Odey Asset Management, the London-based contrarian hedge fund led by high-profile veteran Crispin Odey, was a major short-seller during the period, disclosing a 3.64 per cent bet against Intu Properties, and 3.57 per cent short in Metro Bank Plc.

Other big bearish bets disclosed to the FCA by high-profile hedge funds included Millennium International Management’s 3.08 per cent short position in Flutter Entertainment, AQR Capital Management’s 2.8 per cent bets against EasyJet and Capital Plc, and BlackRock’s 2.08 per cent short against Carnival Plc.

Elsewhere, Marshall Wace disclosed a 1.91 per cent short in Croda International, as Citadel posted a 1.38 per cent bet against Burberry.

GraniteShares said market volatility, coupled with an increased number of opportunities to short individual stocks, has meant capital has been spread across a greater number of positions, accounting for a lower number of reported short bets above 3 per cent.

“We have seen a significant increase in stock market volatility this year, first as a result of tensions in the Gulf, then due to the global Coronavirus pandemic and the related economic fallout,” said Will Rhind, GraniteShares’ founder and CEO.

“Investors will have acted for different motives, in some cases to hedge risk and in others to profit from falling prices.”

Short-selling – a core part of most typical hedge fund strategies – came under fire earlier this year after stock markets plummeted amid the coronavirus outbreak.

In March, the Financial Conduct Authority temporarily halted the short-selling of certain Italian stocks in a move to calm markets, following similar measures by the Italian financial watchdog the Commissione Nazionale per le Società e la Borsa (CONSOB) and Spain’s Comisión Nacional del Mercado de Valores (CNMV), in light of big market falls in Milan and Madrid.

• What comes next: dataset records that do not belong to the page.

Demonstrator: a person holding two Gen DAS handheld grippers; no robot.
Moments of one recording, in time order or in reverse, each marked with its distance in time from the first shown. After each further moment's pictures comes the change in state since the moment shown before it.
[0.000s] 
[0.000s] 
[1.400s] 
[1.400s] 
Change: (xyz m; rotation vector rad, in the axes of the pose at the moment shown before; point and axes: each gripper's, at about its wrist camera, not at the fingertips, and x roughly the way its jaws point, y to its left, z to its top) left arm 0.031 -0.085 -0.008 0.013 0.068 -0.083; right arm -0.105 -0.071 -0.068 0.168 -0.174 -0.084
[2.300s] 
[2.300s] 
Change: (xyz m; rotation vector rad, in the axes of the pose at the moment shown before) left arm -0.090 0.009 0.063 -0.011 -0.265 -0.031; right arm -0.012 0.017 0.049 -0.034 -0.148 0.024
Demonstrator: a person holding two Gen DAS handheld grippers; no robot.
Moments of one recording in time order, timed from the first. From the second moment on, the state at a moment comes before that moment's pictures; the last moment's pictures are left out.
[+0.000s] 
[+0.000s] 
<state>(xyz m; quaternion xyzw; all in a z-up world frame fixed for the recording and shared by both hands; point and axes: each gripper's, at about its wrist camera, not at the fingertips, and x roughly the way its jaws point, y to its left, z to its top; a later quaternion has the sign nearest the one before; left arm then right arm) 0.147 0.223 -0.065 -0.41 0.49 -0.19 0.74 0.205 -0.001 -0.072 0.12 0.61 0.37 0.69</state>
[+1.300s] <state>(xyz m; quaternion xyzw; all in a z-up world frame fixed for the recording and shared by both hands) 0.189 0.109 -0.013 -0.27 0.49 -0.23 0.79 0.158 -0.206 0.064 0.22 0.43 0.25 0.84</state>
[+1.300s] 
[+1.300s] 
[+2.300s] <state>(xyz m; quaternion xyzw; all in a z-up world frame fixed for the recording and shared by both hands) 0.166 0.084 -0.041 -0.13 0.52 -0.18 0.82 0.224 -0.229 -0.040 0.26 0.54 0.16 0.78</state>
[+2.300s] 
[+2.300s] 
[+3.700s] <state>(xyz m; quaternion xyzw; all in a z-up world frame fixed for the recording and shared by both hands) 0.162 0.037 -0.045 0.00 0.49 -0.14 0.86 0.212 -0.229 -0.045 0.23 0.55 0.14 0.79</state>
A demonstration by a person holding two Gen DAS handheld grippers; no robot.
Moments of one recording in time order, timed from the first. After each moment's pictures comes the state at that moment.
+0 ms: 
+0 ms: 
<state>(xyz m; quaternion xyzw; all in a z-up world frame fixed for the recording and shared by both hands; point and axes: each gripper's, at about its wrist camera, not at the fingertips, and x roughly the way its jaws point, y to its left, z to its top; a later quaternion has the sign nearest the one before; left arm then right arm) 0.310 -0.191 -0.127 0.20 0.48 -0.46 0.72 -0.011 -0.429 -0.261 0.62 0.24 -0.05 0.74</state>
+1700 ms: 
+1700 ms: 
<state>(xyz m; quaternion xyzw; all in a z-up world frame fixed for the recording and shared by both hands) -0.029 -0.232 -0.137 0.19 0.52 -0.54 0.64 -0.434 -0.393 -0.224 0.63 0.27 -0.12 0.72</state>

Earlier that month Bank of England governor Andrew Bailey said shorting “might not” be in the interest of the economy, and cautioned short-sellers to “just stop and think what you’re doing.”

Commenting on the numbers, Rhind said: “With the markets as they are today, many professional and sophisticated investors see the ability to use leverage to either go either long or short individual stocks as invaluable. It enables them to back their conviction views as well as hedge perceived risks.  Looking ahead, various factors, whether it be US-China relations, the looming US presidential election or UK-EU negotiations, suggest that markets might continue to see heightened levels volatility over the coming months.”